Question

In oil pipeline construction, the cost of pipe to go underwater is 60% more than the cost of pipe used in dry-land. A pipeline comes to a river that is 1KM wide at point A and must be extended to a refinery, R, on the other side, 8KM down the river. Find the best way to cross the river (Assuming it is straight) so that the total cost of the pipe is kept a minimum. (give you answer correct to one decimal place)

Answer 1

this is the same question and answer but i dont get it can someone explain it to me http://ca.answers.yahoo.com/question/index?qid=20100326222123AAOmh5c

Answer 2

Well maybe I can help you with my view of the situation:

Answer 3

Now we need a function to calculate the cost. I call this function C.
The variable of this function is x. It is (see drawing) the part of the river bank where there is no pipeline, so the other part is 8 - x.
Then the part crossing the river has length \(\sqrt {x^2+1}\).

Answer 4

Now for the actual cost: we don't know that, only that it is 60% more expensive on water than on land.
Suppose the cost of laying the pipeline on land is a dollars per km, then it is 1.6a on water, giving the function:

\(C(x)=a(8-x)+1.6a\sqrt{x^2+1}\).

Because of the situation you described, x is restricted to values between 0 and 8.

Answer 5

We have to solve C'(x)=0:

\(C'(x)=-a+1.6a\cdot \dfrac{2x}{2\sqrt{x^2+1}}=-a+\dfrac{1.6ax}{\sqrt{x^2+1}}=0\)
Dividing by a gets rid of it (so it is unimportant to know the actual value of a after all) and rearrange:

\(\dfrac{1.6x}{\sqrt{x^2+1}}=1\)

Answer 6

This leads to:

\(1.6x=\sqrt{x^2+1}\).

Squaring both sides:

\(2.56x^2=x^2+1\), so \(1.56x^2=1\) and \(x^2=\dfrac{1}{1.56}\).

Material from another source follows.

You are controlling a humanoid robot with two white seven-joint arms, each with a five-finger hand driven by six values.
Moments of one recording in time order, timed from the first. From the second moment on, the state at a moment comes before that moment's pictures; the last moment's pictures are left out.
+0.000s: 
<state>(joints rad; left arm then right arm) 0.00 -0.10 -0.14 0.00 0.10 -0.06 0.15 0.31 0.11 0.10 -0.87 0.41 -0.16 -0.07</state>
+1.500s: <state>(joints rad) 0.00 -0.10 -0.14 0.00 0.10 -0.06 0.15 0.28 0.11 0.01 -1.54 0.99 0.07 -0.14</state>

Taking the positive root (remember x is between 0 and 8) gives \(x\approx 0.8\).

If you are very serious about this, a sign scheme of C' would prove that for this value of x the function C has indeed a minimum.
Here is a graph of C (with a = 0.5, could be any positive number). It shows a minimum for x = 0.8.

Answer 7

Now to give a clear answer to the original question: Instead of crossing the river at a straight angle, make the pipeline so that it arrives on land about 800m (0.8km) in the direction of R. See drawing.

Answer 8

I hope you understand this explanation!